Transcribe each line below word for word.

- DATASET CONTENT
/---

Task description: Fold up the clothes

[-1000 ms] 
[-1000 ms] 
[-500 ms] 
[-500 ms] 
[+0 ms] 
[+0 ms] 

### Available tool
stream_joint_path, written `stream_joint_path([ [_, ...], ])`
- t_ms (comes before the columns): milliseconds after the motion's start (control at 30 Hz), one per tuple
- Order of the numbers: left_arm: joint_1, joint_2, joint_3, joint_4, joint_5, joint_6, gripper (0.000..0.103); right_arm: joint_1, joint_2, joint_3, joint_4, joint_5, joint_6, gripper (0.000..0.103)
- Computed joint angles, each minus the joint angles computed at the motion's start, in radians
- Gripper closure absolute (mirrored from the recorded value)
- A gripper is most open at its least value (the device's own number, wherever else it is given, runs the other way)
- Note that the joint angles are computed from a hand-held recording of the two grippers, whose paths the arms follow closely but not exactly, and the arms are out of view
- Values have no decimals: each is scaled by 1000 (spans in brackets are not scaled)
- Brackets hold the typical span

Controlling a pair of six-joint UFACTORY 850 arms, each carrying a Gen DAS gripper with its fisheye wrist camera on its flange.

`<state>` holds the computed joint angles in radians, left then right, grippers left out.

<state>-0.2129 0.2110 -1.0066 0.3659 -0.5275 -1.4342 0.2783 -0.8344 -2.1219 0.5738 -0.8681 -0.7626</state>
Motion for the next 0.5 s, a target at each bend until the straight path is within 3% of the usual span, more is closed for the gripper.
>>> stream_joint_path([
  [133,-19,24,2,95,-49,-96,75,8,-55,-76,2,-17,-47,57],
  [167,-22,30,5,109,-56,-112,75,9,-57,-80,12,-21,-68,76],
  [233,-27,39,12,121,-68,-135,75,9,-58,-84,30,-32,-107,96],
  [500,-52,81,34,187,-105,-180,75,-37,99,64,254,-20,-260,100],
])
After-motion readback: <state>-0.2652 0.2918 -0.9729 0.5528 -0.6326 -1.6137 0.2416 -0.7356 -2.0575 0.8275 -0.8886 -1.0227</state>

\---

- REPLY TO THE TASK
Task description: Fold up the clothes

[-1000 ms] 
[-1000 ms] 
[-500 ms] 
[-500 ms] 
[+0 ms] 
[+0 ms] 

### Available tool
stream_joint_path, written `stream_joint_path([ [_, ...], ])`
- t_ms (comes before the columns): milliseconds after the motion's start (control at 30 Hz), one per tuple
- Order of the numbers: left_arm: joint_1, joint_2, joint_3, joint_4, joint_5, joint_6, gripper (0.000..0.103); right_arm: joint_1, joint_2, joint_3, joint_4, joint_5, joint_6, gripper (0.000..0.103)
- Computed joint angles, each minus the joint angles computed at the motion's start, in radians
- Gripper closure absolute (mirrored from the recorded value)
- A gripper is most open at its least value (the device's own number, wherever else it is given, runs the other way)
- Note that the joint angles are computed from a hand-held recording of the two grippers, whose paths the arms follow closely but not exactly, and the arms are out of view
- Values have no decimals: each is scaled by 1000 (spans in brackets are not scaled)
- Brackets hold the typical span

Controlling a pair of six-joint UFACTORY 850 arms, each carrying a Gen DAS gripper with its fisheye wrist camera on its flange.

`<state>` holds the computed joint angles in radians, left then right, grippers left out.

<state>-0.2129 0.2110 -1.0066 0.3659 -0.5275 -1.4342 0.2783 -0.8344 -2.1219 0.5738 -0.8681 -0.7626</state>
Motion for the next 0.5 s, a target at each bend until the straight path is within 3% of the usual span, more is closed for the gripper.
>>> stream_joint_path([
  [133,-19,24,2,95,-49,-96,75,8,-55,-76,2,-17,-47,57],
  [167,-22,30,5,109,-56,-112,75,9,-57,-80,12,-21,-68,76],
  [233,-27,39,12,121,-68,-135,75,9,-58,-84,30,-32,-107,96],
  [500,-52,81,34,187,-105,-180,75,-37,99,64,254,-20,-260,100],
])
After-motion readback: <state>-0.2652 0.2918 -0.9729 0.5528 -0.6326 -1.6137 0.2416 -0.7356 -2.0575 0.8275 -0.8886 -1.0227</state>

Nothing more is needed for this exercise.